ADR-0002 — Data integrity finding & honest-modelling strategy¶
- Status: Accepted
- Date: 2026-06-03
- Author: Maxime GOURGUECHON
- Supersedes: —
- Related: ADR-0001,
reports/data_integrity_report.md
Context¶
Before committing to a modelling approach, I ran a formal data-integrity analysis
(bmw_sales.data.validation). It produced three reproducible findings:
- Structurally pristine — 50,000 rows, 0 nulls, 0 duplicates.
- No predictive signal — every feature is statistically independent of the targets:
- Max absolute off-diagonal Pearson correlation = 0.0087.
- One-way ANOVA of
Sales_Volumeacross each categorical: all p > 0.4 (Model 0.87, Region 0.50, Color 0.42, Fuel 0.73, Transmission 0.74). - Max mutual information across all features = 0.0042 nats (captures non-linear dependence too → none exists).
- Mean
Price_USDis flat across models (74.4k–75.6k), which is economically impossible for a real luxury line-up → confirms a synthetic, uniform DGP. - Target leakage —
Sales_Classification = High ⟺ Sales_Volume ≥ 7000, with zero class overlap. The label is a deterministic threshold on the regression target.
Decision¶
Adopt an honest-modelling strategy with three pillars:
- Report honest baselines. We build the full ML/DL/econometric pipeline and report real metrics, expecting R² ≈ 0 (regression) and ROC-AUC ≈ 0.5 (leakage-free classification). We do not tune toward, or cherry-pick, spurious gains.
- Demonstrate the leakage explicitly. We include
Sales_Volumein one classification run to show the trivial ~100% accuracy, then exclude it as the correct, leakage-free setup — turning the flaw into a teaching artefact. - Deliver business value through a labelled Scenario Simulator. Because the data cannot support forecasting, decision value comes from an explicit simulation grounded in (a) price elasticities from the automotive economics literature and (b) real macro/fuel/FX/CO₂ data pulled from external APIs. It is clearly labelled as a what-if decision-support tool, never presented as a fit to the historical data.
Alternatives considered¶
- Inflate metrics / overfit — rejected: dishonest, and trivially detectable by any senior reviewer (the held-out R² collapses).

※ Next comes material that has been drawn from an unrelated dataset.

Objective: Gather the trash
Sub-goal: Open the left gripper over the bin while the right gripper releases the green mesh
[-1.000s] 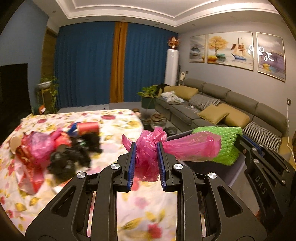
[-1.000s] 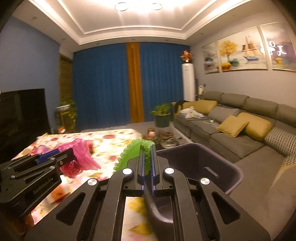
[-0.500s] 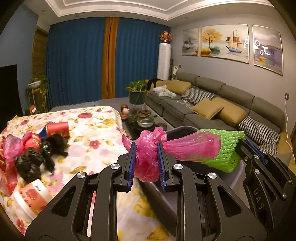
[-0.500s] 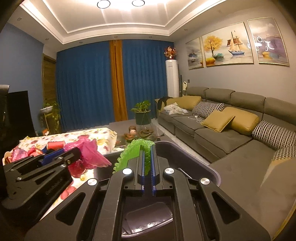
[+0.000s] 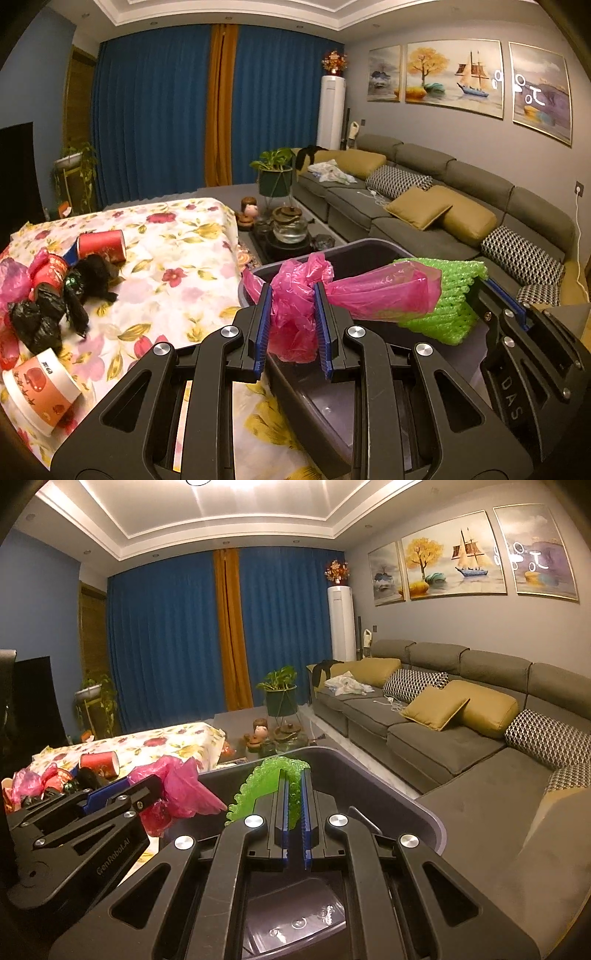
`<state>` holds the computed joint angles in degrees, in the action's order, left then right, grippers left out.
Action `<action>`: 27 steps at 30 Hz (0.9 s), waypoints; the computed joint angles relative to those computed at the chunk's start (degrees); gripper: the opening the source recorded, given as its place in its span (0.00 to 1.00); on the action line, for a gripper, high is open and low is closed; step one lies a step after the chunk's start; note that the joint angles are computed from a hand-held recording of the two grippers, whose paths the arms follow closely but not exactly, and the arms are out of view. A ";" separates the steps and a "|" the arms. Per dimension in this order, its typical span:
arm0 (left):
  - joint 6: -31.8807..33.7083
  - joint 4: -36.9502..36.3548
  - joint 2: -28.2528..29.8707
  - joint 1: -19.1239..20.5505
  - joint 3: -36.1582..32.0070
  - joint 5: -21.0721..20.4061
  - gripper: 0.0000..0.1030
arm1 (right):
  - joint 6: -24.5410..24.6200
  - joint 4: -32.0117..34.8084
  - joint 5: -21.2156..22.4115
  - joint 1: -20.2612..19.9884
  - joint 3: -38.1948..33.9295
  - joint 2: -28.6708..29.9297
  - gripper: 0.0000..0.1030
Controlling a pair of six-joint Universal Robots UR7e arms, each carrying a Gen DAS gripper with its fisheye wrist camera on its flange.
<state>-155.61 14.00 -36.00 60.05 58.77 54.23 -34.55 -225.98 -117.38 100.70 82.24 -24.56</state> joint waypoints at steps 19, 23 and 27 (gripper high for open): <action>-1.83 5.45 3.70 0.97 -5.52 0.66 0.25 | 0.94 -2.17 -1.37 -0.89 -0.61 0.53 0.47; -2.62 7.39 4.40 1.16 -6.70 1.15 0.41 | 1.47 -2.90 -1.89 -0.89 -0.15 0.30 0.52; -1.54 5.96 3.72 0.99 -5.17 0.96 0.57 | 1.99 -3.75 -2.18 -1.06 0.61 -0.13 0.54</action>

- Silently re-synthesise a signal into the target — rejected: would mislead; only acceptable if explicitly labelled (which is exactly what the Simulator is).
- Abandon predictive modelling — rejected: the pipeline itself is the portfolio artefact (engineering, MLOps, testing), independent of dataset signal.
Consequences¶
- + The deliverable showcases senior judgement: detecting, proving and communicating a data problem most pipelines would mask.
- + Reproducible: the report regenerates from raw data via
make eda. - − Headline predictive metrics are intentionally unimpressive; mitigated by framing and the Scenario Simulator. This trade-off is the whole point.